In computation, both size and speed matter. SHYPS codes are more resource-efficient than surface codes in terms of physical qubit count. Surface codes are famously very time-efficient: it takes very few logical clock cycles to implement logical operations. Fortunately, performing logic in SHYPS codes does not increase the runtime compared to surface codes even with the notable reduction in physical overhead. These SHYPS codes are competitive with the surface code in the number of logical clock cycles it takes to compute, and due to faster error correction, each of these steps runs faster. Alongside these improvements in runtime and resource requirement are performance increases for codes of a given physical qubit count. The net effect is an astonishingly effective quantum error-correction implementation.
These findings highlight the critical role of high-connectivity architectures in building scalable quantum systems. Non-local connectivity offers key advantages for distributed quantum computing, particularly when combined with QLDPC approaches in architectures that support it.
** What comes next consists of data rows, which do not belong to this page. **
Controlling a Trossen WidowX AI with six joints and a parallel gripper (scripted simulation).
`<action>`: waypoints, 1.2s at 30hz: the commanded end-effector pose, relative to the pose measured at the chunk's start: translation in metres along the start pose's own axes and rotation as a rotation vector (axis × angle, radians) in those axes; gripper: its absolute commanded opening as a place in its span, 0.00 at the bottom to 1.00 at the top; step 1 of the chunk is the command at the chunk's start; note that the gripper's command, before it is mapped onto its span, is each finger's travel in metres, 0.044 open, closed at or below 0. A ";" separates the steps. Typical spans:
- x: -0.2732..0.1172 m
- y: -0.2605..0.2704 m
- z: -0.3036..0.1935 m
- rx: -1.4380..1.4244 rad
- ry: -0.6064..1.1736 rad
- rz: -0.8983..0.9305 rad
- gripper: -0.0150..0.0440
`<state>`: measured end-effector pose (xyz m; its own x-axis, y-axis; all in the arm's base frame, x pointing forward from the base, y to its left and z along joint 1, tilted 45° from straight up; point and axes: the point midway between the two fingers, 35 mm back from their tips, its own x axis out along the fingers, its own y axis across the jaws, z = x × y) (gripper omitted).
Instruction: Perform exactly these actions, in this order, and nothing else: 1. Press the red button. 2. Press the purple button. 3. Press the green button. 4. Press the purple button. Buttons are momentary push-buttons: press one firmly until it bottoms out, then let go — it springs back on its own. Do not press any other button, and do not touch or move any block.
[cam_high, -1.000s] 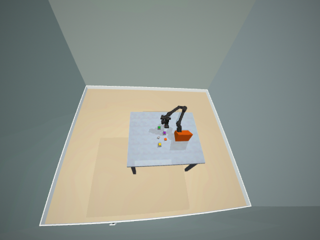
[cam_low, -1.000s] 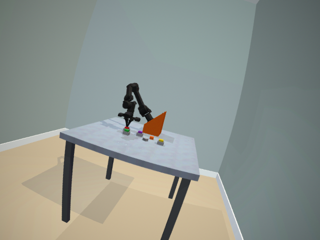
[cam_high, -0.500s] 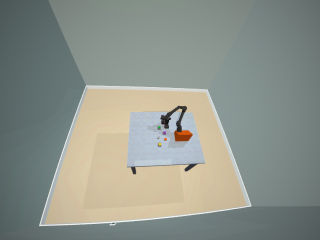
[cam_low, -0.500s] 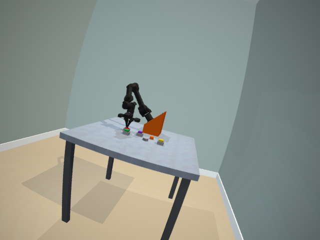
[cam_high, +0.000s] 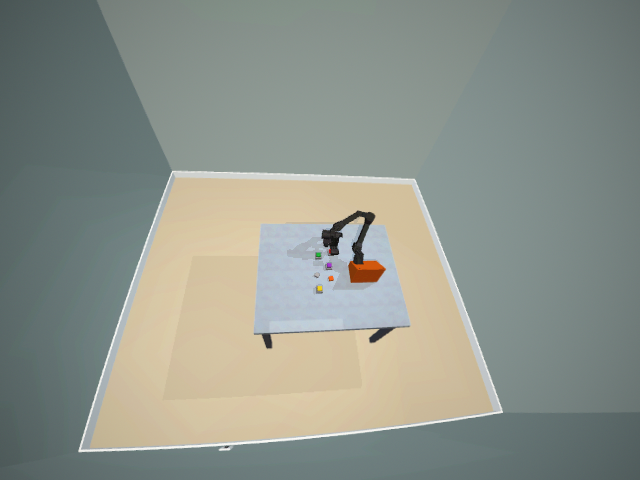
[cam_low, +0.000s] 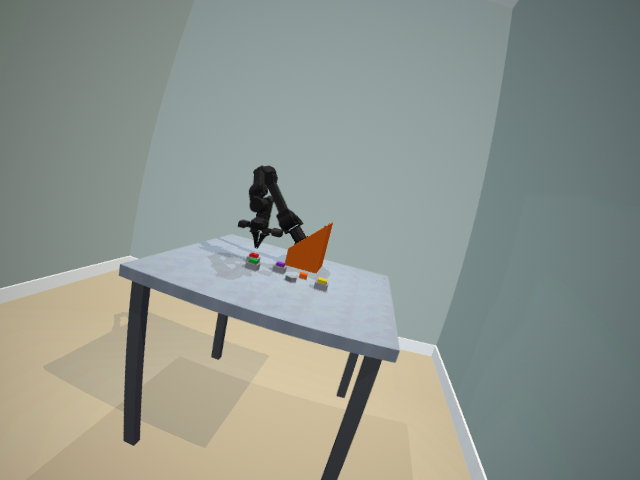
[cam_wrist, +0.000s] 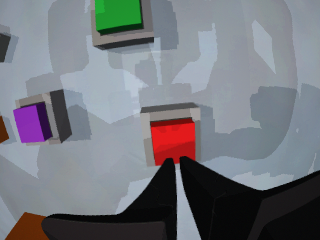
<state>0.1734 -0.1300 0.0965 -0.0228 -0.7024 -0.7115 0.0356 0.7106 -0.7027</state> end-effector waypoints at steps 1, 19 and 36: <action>-0.019 0.000 0.003 0.006 -0.005 0.002 0.29; -0.063 0.107 0.031 0.004 -0.005 0.012 0.29; 0.001 0.125 0.030 0.007 -0.005 0.003 0.29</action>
<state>0.2069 -0.0420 0.0101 -0.0274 -0.6987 -0.7149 0.0467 0.7135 -0.6991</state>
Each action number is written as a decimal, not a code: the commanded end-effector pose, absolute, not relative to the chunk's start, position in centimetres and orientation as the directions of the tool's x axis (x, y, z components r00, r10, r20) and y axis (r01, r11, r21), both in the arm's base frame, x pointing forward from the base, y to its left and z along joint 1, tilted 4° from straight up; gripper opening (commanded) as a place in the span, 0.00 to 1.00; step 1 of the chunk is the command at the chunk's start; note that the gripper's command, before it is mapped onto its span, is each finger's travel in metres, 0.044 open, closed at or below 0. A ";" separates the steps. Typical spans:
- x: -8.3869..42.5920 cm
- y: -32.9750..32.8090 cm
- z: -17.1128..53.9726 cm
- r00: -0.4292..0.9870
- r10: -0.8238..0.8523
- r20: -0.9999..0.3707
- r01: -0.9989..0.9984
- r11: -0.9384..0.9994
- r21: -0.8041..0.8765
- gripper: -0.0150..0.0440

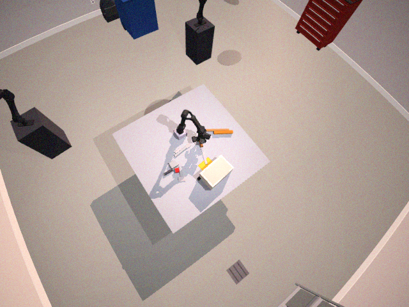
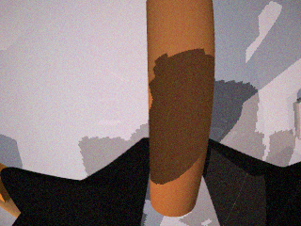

QLDPC codes broadly — and the SHYPS family specifically — can only be effectively implemented in hardware capable of handling complex non-local connections. Photonic’s high-connectivity Entanglement First™ architecture enables the use of QLDPC codes, providing fast and efficient solutions to error correction challenges that other quantum modalities struggle to overcome.
Photonic has developed the first QLDPC code that can compute with efficiency competitive with the surface code. This breakthrough in error correction upends the assumptions of surface codes’ overhead requirements, accelerating the timeline to commercially-relevant quantum computing. Efficient error correction means commercially relevant algorithms can be run on systems with far fewer physical qubits than previously predicted. Photonic’s SHYPS code family represents the start of a better error correction era for quantum technologies.